There are challenges to incorporating grapefruit juice, ketoconazole, or any inhibitor of drug metabolism into regular practice. For a non-drug product like grapefruit juice one has to assure consistent potency. Moreover, interactions with other concomitantly administered medications must be examined cautiously as well as adherence to regimens that would presumably incorporate at least two agents. In a clinical trial setting we were able to monitor and control these factors. However, there is now considerable evidence that sirolimus can be tolerably and feasibly administered to cancer patients(1–5, 20). There are ostensible and indubitable advantages to developing sirolimus over other mTOR inhibitors while this work describes strategies to improve bioavailability by combining sirolimus with CYP3A inhibitors. Funding for this development should be critically contemplated by governmental and public agencies, as well as potentially nonprofit biomedical companies (37).

Statement of Translational Relevance.

Sirolimus is the first mTOR inhibitor to be discovered and utilized pre-clinically in neoplastic disease. It is a commercially available agent with approval as prophylaxis against solid organ allograft rejection.

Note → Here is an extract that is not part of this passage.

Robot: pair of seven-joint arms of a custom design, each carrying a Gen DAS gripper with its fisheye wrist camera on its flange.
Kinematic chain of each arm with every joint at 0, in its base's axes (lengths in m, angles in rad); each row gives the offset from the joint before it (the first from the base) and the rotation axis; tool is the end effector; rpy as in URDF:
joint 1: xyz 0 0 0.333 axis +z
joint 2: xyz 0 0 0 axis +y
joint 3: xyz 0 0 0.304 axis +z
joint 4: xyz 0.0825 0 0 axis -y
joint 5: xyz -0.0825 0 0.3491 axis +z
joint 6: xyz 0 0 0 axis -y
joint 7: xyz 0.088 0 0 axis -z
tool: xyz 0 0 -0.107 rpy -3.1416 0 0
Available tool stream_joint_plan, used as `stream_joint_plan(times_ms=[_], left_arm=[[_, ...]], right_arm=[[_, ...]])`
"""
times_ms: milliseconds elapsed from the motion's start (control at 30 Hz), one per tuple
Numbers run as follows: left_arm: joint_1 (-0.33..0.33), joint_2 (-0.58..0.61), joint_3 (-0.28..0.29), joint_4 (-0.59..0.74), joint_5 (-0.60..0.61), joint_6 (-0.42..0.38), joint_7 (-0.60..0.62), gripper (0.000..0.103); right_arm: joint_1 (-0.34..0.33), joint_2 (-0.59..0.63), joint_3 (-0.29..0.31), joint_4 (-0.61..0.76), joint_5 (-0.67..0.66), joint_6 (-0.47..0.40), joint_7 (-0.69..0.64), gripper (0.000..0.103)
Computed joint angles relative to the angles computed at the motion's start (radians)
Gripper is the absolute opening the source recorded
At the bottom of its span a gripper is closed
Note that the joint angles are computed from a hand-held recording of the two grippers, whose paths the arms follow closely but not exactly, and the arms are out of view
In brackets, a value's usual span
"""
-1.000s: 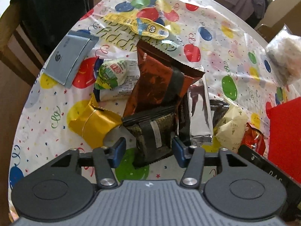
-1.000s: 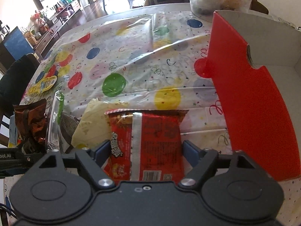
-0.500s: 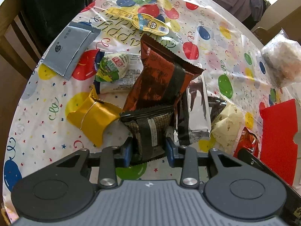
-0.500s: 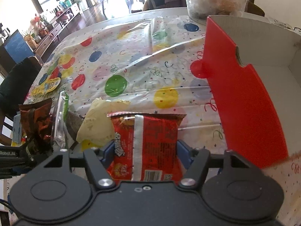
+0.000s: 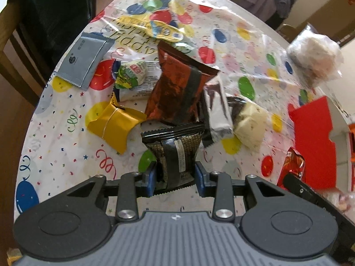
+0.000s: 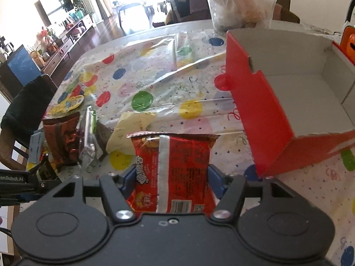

These three simultaneously conducted phase I studies in advanced cancer patients utilized an adaptive escalation design to find the dose of oral, weekly sirolimus alone or in combination with either ketoconazole or grapefruit juice that achieves whole blood concentrations associated with activity of other mTOR inhibitors and inhibition of p70 S6 kinase. Weekly sirolimus was feasibly administered with a similar toxicity and pharmacokinetic profile compared to other mTOR inhibitors. Moreover, sirolimus whole blood concentrations are significantly modulated by ketoconazole and grapefruit juice. These studies provide dosing for future phase 2 and 3 studies of sirolimus in mTOR-responsive malignancies with the potential for significantly lower costs to society compared to sirolimus analogues.